How does "hierarchical deterministic wallet" work?

I'm reading Bitcoin and Cryptocurrency Technologies. This book talks about how "hierarchical deterministic wallet" works like this:

Here it says private key generation need "k, x, y", but where is x in the equation? I mean, for "y+H(k||i)", what does it have to do with the "x"?

Hierarchical Deterministic (HD) wallets are described in BIP-32. There are a number of technical aspects to this, so for the simplicity of this answer, I'll only talk about deriving a child private key from a parent private key, using non-hardened derivation.

To keep the syntax similar to your screenshot, let `y` be the parent private key, so that `g^y` is the parent public key. In BIP-32 HD, we don't just use `y` though, we also need the chain code for `y`. They call it a random value, but in practice it is computed in a deterministic way, so that it can be retrieved later. Let's call this `k`, as the purpose in the screenshot seems to be similar.

To derive child `i`, we compute (simplified):

``````I = HMAC-SHA512(k, g^y || i).
``````

where `k` is used as a secret to compute the HMAC function. In the screenshot they simply hashed the two together, which isn't best practice, but may be simpler to understand. They also left out `g^y`, so let's ignore that too.

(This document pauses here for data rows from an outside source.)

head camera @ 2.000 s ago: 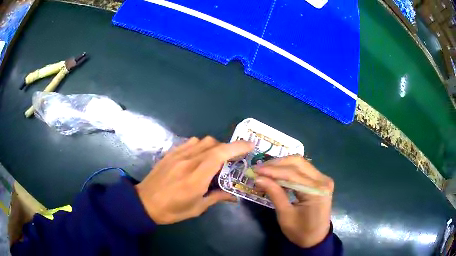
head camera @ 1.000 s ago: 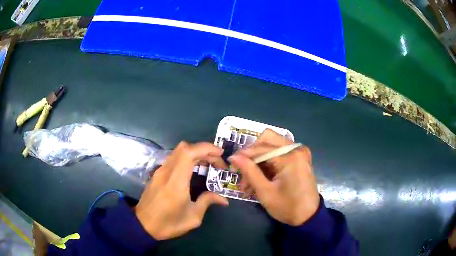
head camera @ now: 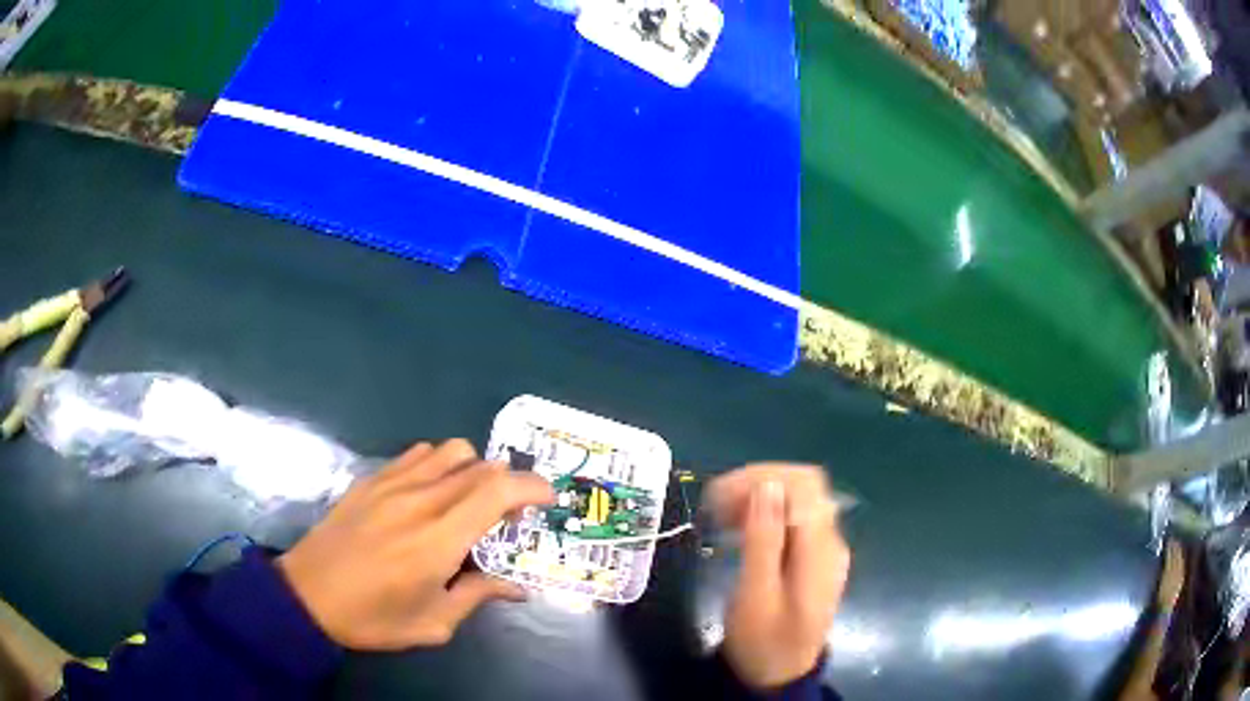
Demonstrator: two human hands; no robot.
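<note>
The open white power strip housing lies on the dark bench in front of me. Inside it sit a green circuit board with a yellow block and gold-coloured brass strips. My left hand holds the housing's left side, fingers over its edge and thumb at the lower rim. A white lead wire runs out over the housing's right edge toward my right hand. My right hand is right of the housing, blurred, with thumb and fingers together. A faint pale streak beside it may be the pointed stick; its grip is unclear.
A plastic bag over a cord lies left of my left hand, beside the nippers. A blue corrugated sheet spans the green conveyor, with another white housing on it. A speckled rail edges the belt.
My right hand has moved from inside the housing to its right. The circuit board now shows clearly, with a white wire out to the right. The view has shifted, showing another housing on the blue sheet.
</note>
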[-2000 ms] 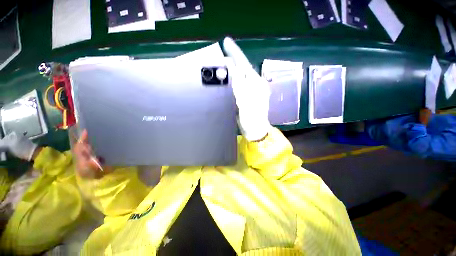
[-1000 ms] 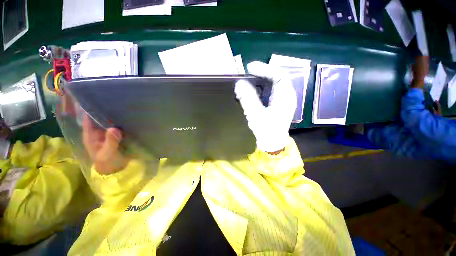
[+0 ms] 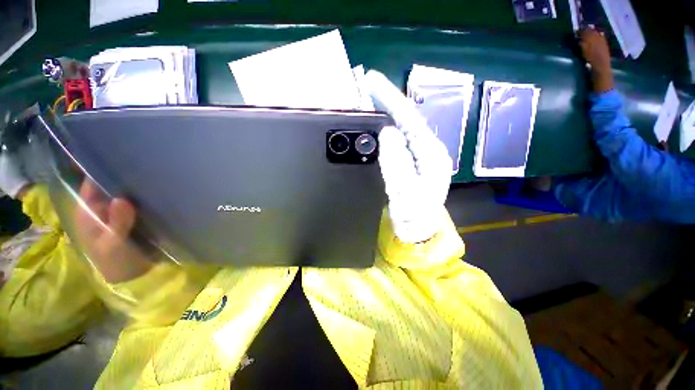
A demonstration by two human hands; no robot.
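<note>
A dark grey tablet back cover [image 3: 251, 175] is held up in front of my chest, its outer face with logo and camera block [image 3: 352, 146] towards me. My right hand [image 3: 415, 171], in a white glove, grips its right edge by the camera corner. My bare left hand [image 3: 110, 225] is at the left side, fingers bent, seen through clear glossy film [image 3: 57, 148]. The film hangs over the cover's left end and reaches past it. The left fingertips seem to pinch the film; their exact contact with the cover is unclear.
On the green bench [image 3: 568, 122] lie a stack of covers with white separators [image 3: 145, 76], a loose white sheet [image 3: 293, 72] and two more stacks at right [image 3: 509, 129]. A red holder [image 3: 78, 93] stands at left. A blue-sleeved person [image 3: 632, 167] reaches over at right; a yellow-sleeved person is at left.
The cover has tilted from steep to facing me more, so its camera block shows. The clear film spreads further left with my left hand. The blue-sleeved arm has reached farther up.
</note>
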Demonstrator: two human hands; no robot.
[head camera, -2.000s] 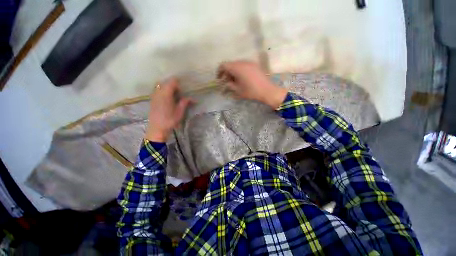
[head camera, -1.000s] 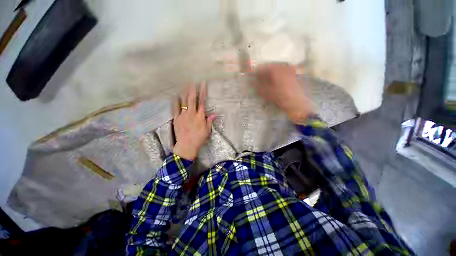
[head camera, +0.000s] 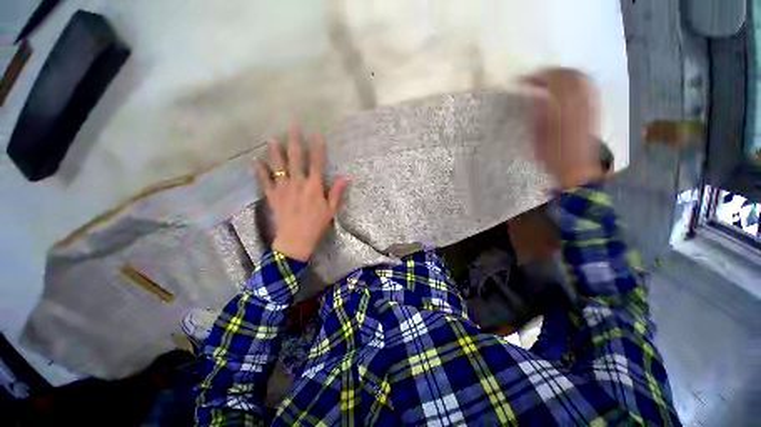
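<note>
The grey-beige garment (head camera: 409, 163) lies wrong side up along the near edge of the table, a thin mustard line on its far left edge. A short mustard strip (head camera: 148, 283) shows on its left part. My left hand (head camera: 300, 196) lies flat on the garment, fingers spread, a ring on one finger. My right hand (head camera: 567, 125) is blurred, over the garment's right end; its fingers cannot be made out well, nor whether it grips the cloth.
A dark oblong block (head camera: 62, 92) lies at the far left of the white cloth-covered table (head camera: 250, 50). Part of a brown wooden ruler (head camera: 14, 71) is beside it, with a dark pointed thing above. A window frame (head camera: 722, 213) stands beyond the table's right side over grey floor.
My right hand has moved right along the garment to its right end. My left hand has stayed on the cloth, its fingers now spread wider. The view has shifted, so the block appears further left.
</note>
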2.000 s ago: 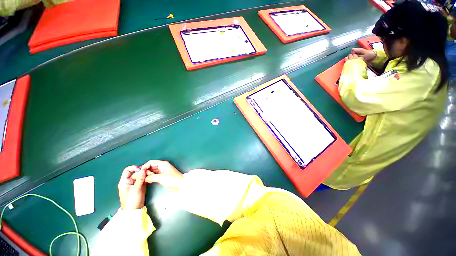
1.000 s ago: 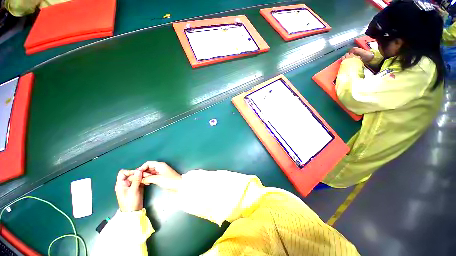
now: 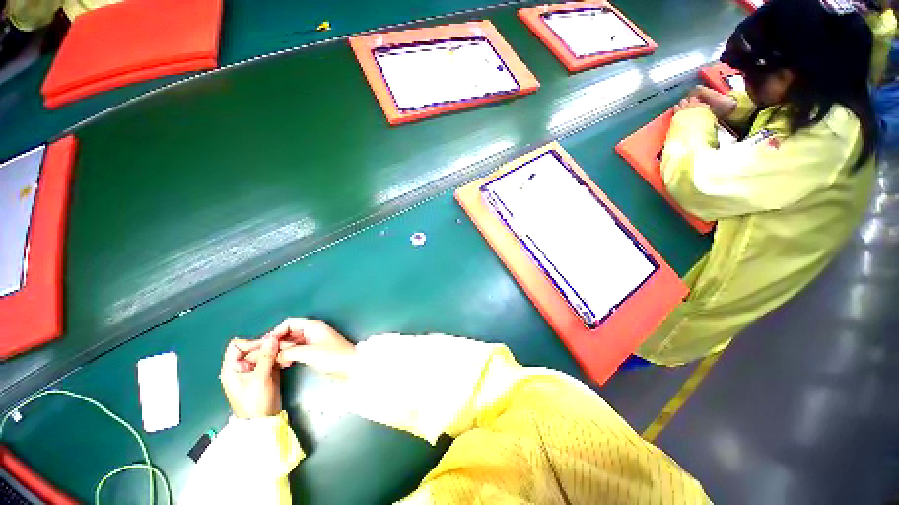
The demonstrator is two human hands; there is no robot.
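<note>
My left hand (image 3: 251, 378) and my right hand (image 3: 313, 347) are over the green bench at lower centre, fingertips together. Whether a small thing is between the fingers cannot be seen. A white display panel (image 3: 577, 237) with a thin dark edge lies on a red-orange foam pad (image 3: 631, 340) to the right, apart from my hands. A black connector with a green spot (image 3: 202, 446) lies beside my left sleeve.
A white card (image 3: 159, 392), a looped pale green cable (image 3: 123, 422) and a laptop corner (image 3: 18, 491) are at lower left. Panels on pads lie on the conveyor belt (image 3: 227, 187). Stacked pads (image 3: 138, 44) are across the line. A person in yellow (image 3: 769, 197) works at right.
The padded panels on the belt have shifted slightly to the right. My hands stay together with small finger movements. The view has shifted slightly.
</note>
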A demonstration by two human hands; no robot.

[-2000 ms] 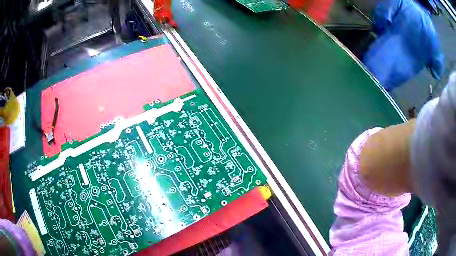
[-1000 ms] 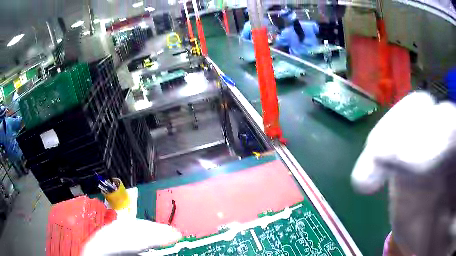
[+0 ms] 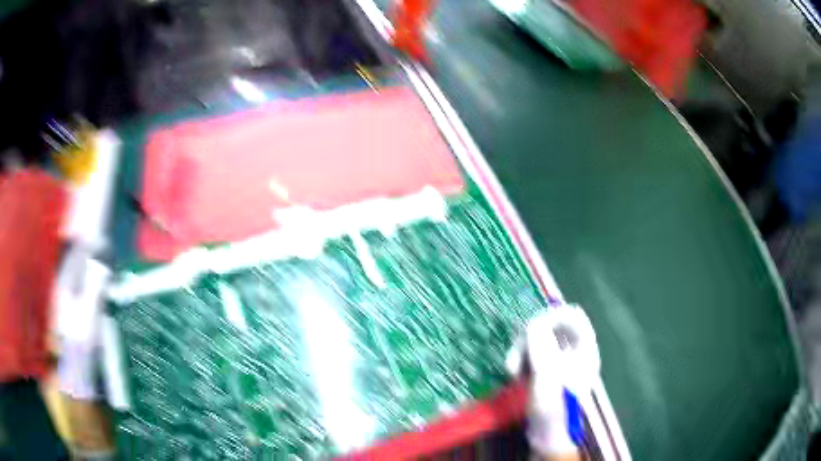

This value `I` we computed is 512 bits long. Split it in half, and call the left 256 bits `L` and the right 256 bits `R`:

• `R` is the child chain code (which you can ignore if you like), used to derive children of this child and continue the chain.
• The child secret key is `y + L`.

Because your screenshot simply just computes a hash, you can think of it like directly computing `L` here without computing `R`. It is safe to say that `x` is a typo though. HD derivation only needs the chain code `k` and private key `y` to compute the child private keys.